I know what it is to be very busy and to have an eternally huge backlog. So definitely not excuses as you said, we just have only so much focused creative time per day.

But my recommendation stands for when you have the time. Rustler works very well.

Can you explain the problem a bit more? I’m not sure I understand how an map with ordered keys will help with this exactly. Maybe there are other data structures that would be suited better?

1 Like

Need to continually perform the following operation:

  1. Iterate through the list of objects, (ordered by key (monotonically incrementing integer))
    1.1 for each object:
    1.1.1 Iterate again through the list of objects, make a list of objects which can be matched with the current object
  2. delete the current object, delete the list of matched objects (both operations by key)
    2.1 send a message with the object and it’s matches to another system
    2.1 GOTO 1

Am I understanding it correctly like this:

If you have structure like this

objects = [1: a, 2: c, 3: x, 4: c, 5:c, 6: a, 7: d]

Your algorithm loops over each element, finds 1:a and searches for all a (6 in this case).
Delete 1 and 6 and send a message to some process?
And then repeat this for the remaining entries? Starting with 2: c?

Is this correct?

If it’s correct, then can’t you sort the objects by the items first and then do the other actions on them, so sorted like: `a: 1, 6 - c: 2, 4, 5 - x: 3 - d: 7]?

This brings the logarithmic complexity down from an O(n2) to an O(n log n) operation and should be much faster

  1. Are the keys the order of requests, and it’s desired to process in FIFO order?

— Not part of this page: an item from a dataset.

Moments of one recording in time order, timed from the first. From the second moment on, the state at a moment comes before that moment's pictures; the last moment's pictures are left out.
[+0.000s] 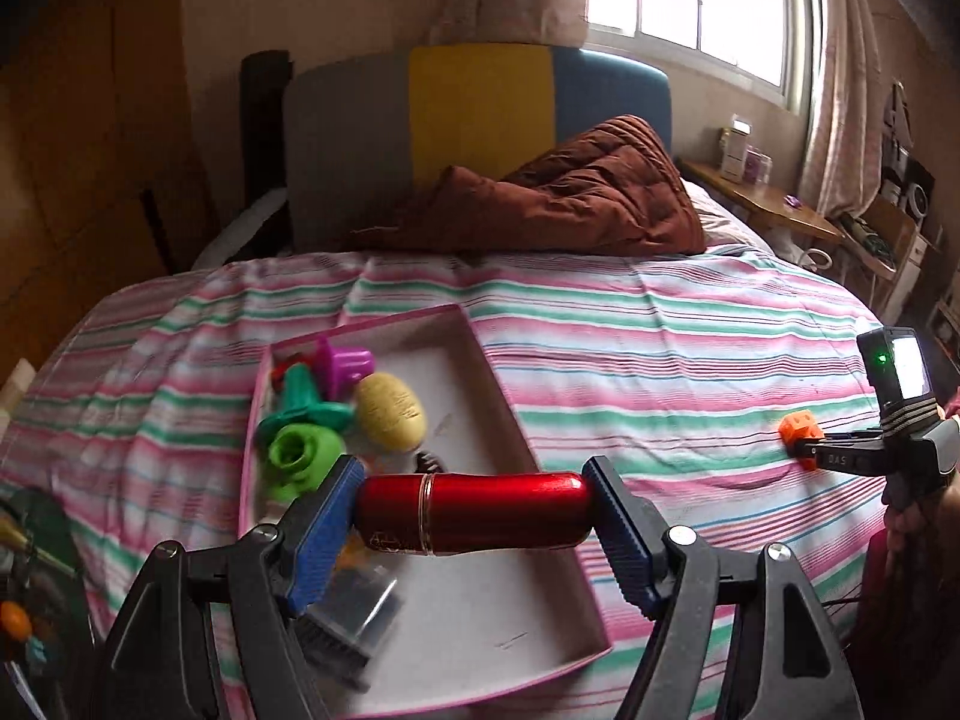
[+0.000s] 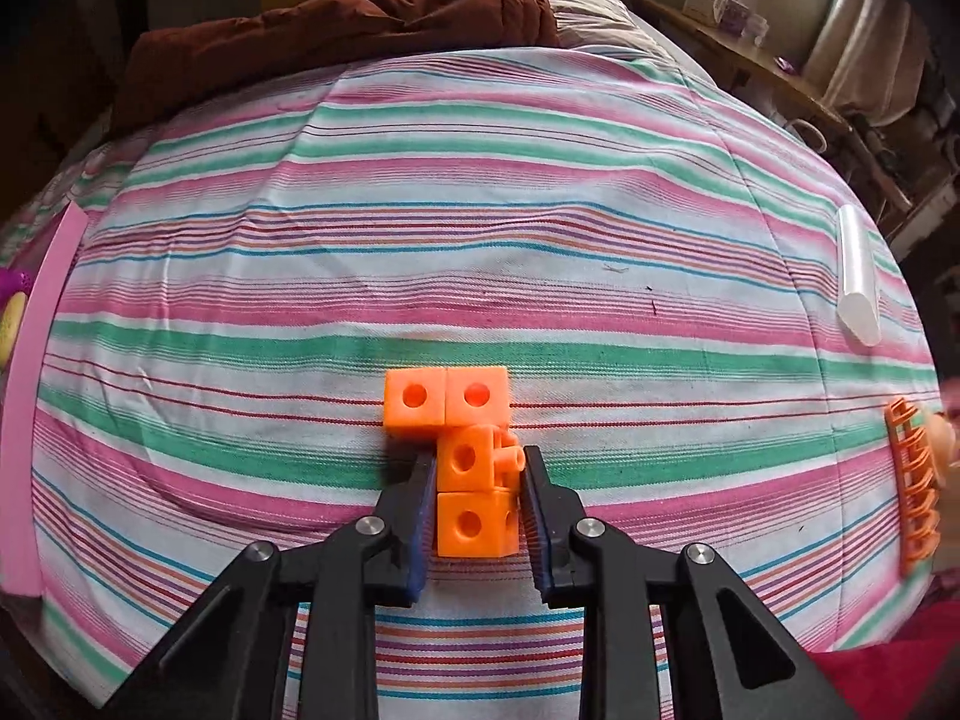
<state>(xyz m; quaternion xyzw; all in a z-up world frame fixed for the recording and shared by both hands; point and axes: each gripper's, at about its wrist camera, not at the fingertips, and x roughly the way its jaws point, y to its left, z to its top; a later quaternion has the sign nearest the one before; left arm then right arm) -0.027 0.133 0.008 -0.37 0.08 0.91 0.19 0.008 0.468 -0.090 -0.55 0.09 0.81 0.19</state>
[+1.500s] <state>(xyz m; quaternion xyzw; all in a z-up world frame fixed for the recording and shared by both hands) -0.033 0.131 -0.063 -0.43 0.10 0.87 0.21 0.005 0.462 -0.091 -0.54 0.07 0.82 0.19</state>
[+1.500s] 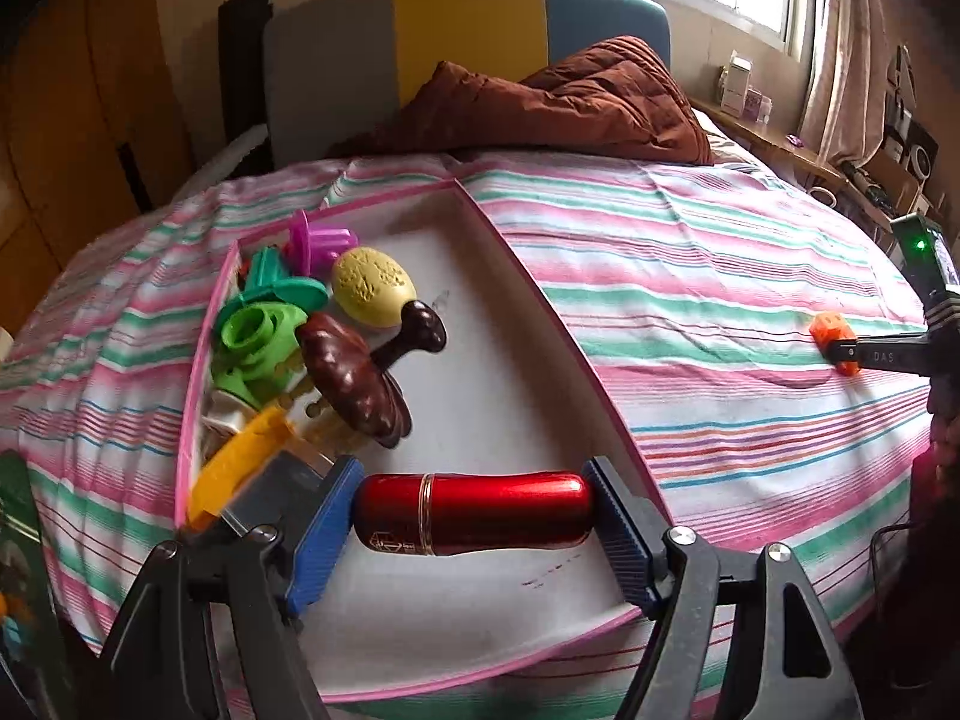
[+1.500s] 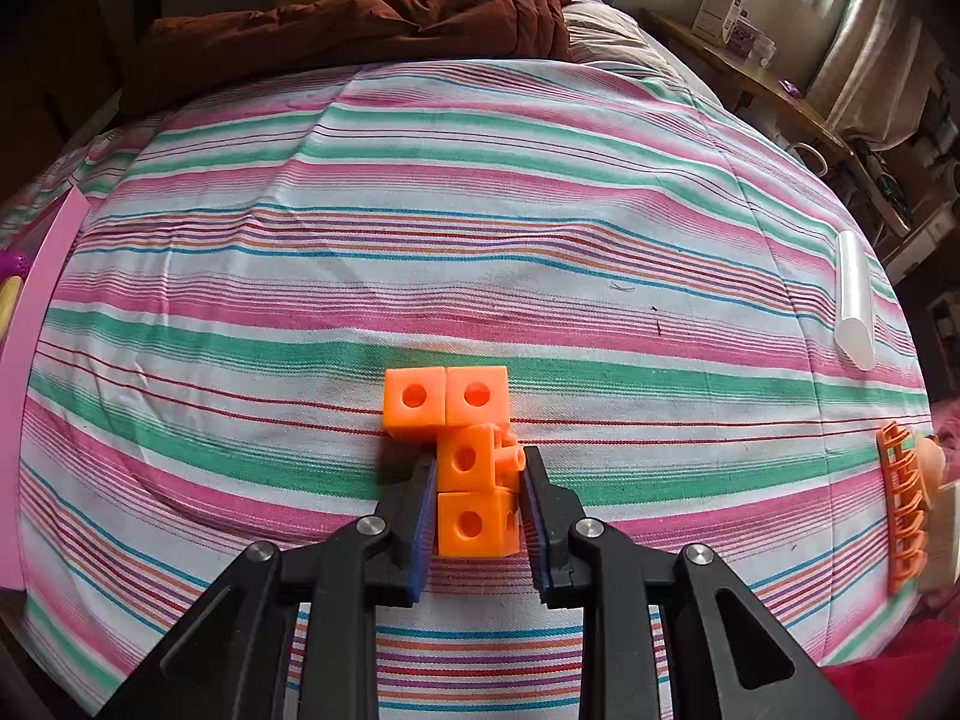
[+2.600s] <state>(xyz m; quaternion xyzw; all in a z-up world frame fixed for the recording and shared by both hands) -0.019 0.079 -0.001 -0.38 0.05 0.91 0.14 0.005 0.444 -0.089 -0.54 0.09 0.82 0.17</state>
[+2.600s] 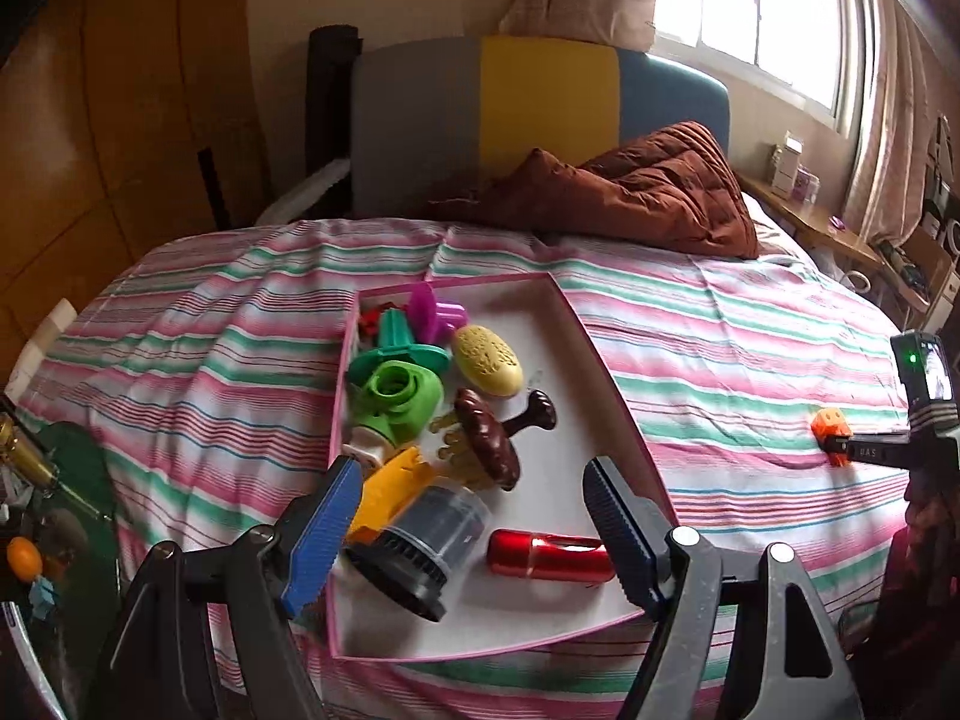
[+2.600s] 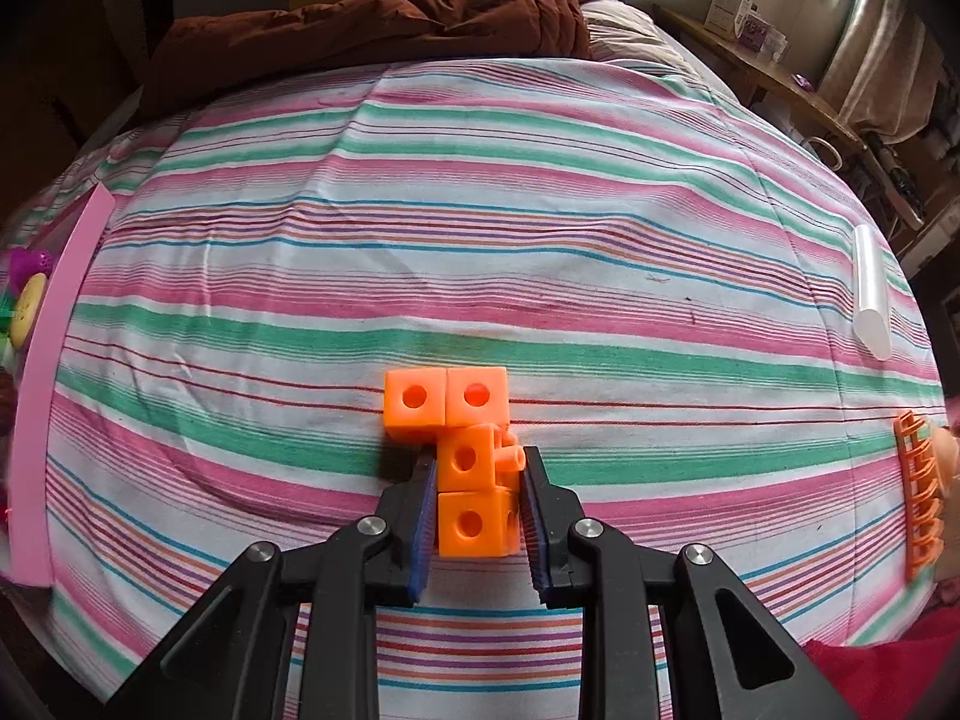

  2. Does the list of matches also need to be returned in FIFO order?

You may also consider indexing your objects on every write, based on the property that binds distinct groups of them together across the ordered data structure.

This will increment memory usage and make each individual write more expensive - but not much so, if the right data structures are leveraged (e.g. a gb_tree for the ordered bit and a Map of lists for indexing stuff.)

The coordinated management of the two data structures (the main one plus the index) can be kept behind an API to keep it simple to use and reason about.

A theoretical example

  • The main data structure, a gb_tree with:
    [{0, %{user: :a}}, {1, %{user: b}}, {2, %{user: z}}, {3, %{user: a}}
  • The index, a Map of lists with:
    %{a: [0, 3], b: [1], c: [2]

You then iterate over the gb_tree until you find something you want to delete/process; then, to find out which other entries you need to delete, you consult the index rather than iterating over all the entries.

Then, once you’ve finished processing that particular group of objects, you can continue iterating where you left of (gb_tree does provide a function for this.)

All that it’s left is to write the bookkeeping code necessarily to ensure the two structures remain consistent with each other for every write.